Going back to the original point, intentionality.

Look, I’ve said this on many occasions, I am not a Chef. At best, I might be a writer. But if there is something that I am certain of is that I am a reader.


Any topic out there, when I want to understand something better, I don't read for answers I read for inspiration.

I read to try and understand authors formulas, the way beat- junkies listen to J Dilla, in hopes of making sense of the patterns that made his sound one of a kind.


Can I first understand Bolaño and Borjez before I can understand Neruda?

Or is it supposed to be the other way around?

Did I read “Laberinto de la Soledad” because I was confused. Or Am I confused because I’ve read “Laberinto de la Soledad”?

Despite that last sentence, I don't read because I hope to emulate someone's style. (Although shoutout Nick Hornby for that last line).

I read because it forces me to develop my own style, not as a writer but as a teller of stories.

Not just on paper or on social media, but more than anything, as a creator of concepts.


At República, these books here are what we present our checks on at the end of one's meal. We are certainly not the first to do it, but probably the first to intentionally pick the writers who inspired this space and even a dish or two in the past.
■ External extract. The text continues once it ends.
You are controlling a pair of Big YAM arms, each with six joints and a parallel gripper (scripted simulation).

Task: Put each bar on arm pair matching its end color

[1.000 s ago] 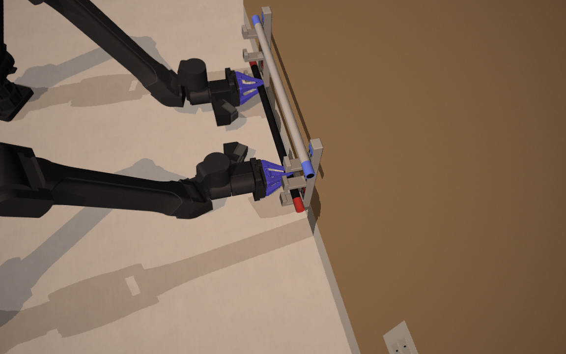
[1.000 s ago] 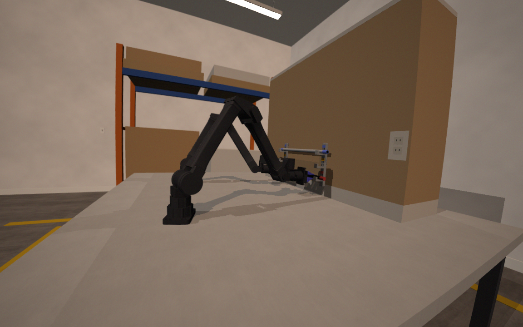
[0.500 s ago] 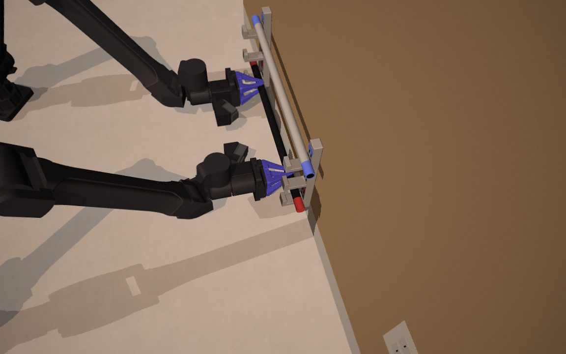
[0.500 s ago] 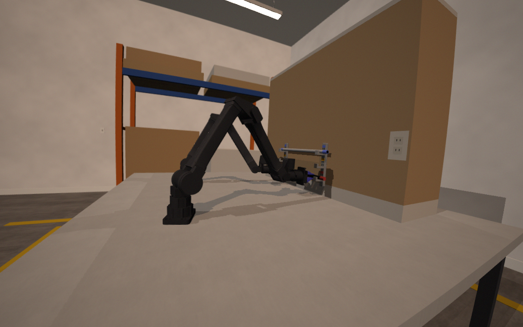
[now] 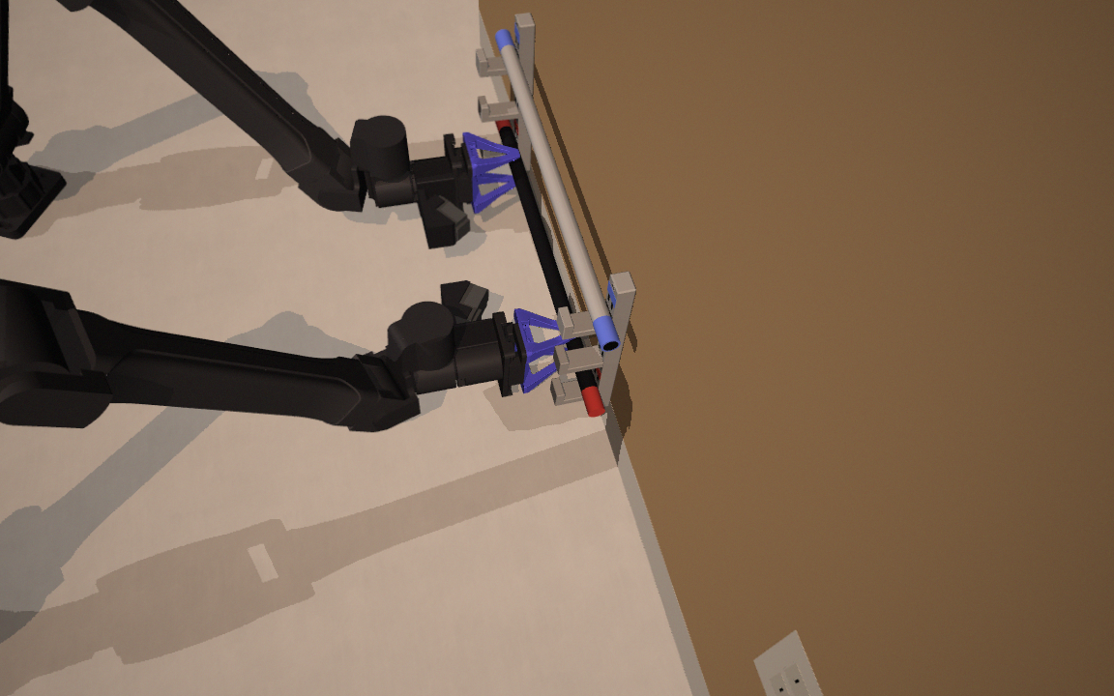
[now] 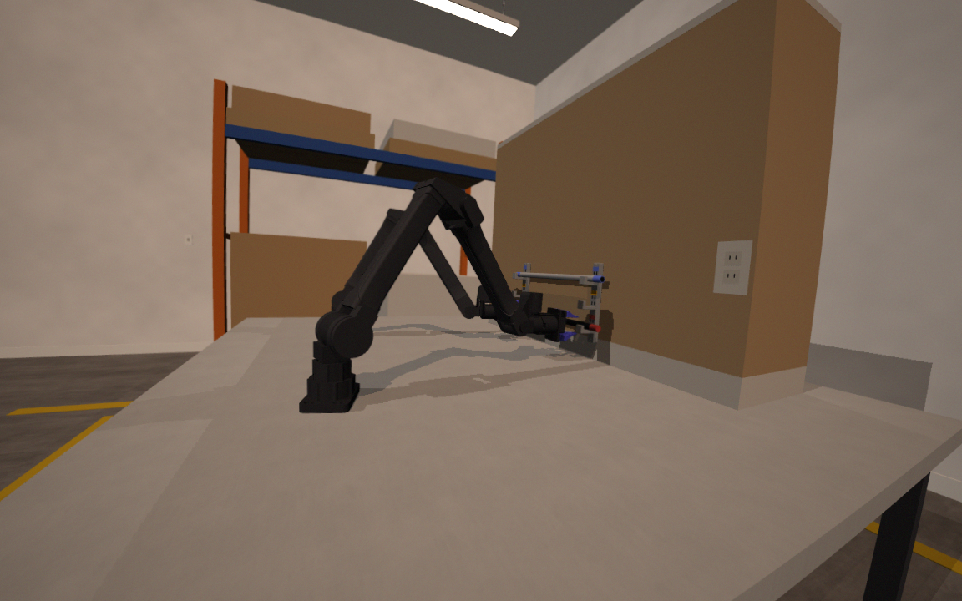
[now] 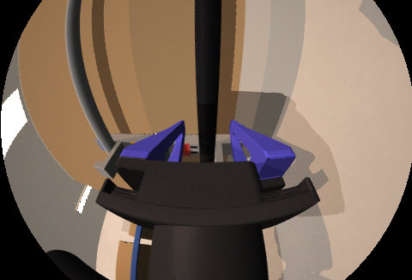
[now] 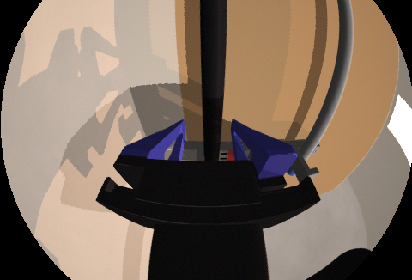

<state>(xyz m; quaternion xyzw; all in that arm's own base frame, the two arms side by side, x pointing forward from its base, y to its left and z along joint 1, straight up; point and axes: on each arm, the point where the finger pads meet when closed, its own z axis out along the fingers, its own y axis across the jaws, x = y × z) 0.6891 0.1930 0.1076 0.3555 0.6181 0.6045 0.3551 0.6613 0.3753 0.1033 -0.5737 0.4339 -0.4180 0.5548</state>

The same writers, who write poems to which we name cocktails after.


Every once in a while, you get the literary nerd or the retired anthropology professor. Course by course or drink by drink they begin to connect it all. The history, the etymology, the poetry, the details… and when it all hits them, it blows their mind.


Some of our tables are named after those writers instead of numbers. Hemingway, Neruda, Fitzgerald…

You ask yourself, what can be better than naming a dish "Ode to the Apple"?

A person reciting the actual poem to their partner while sitting at "Neruda", having an anniversary date.


That's my formula, I guess.

Give the little things meaning.

You say the margarita is the most requested cocktail in a Mexican restaurant? Great, name it "What happened in 1519" .

When they ask why we chose to call it that, simply explain to them the story of the arrival of Spaniards to the coast of Veracruz and the good and bad that came from that exchange.


And when you do it, channel the cadence and approach of the greats.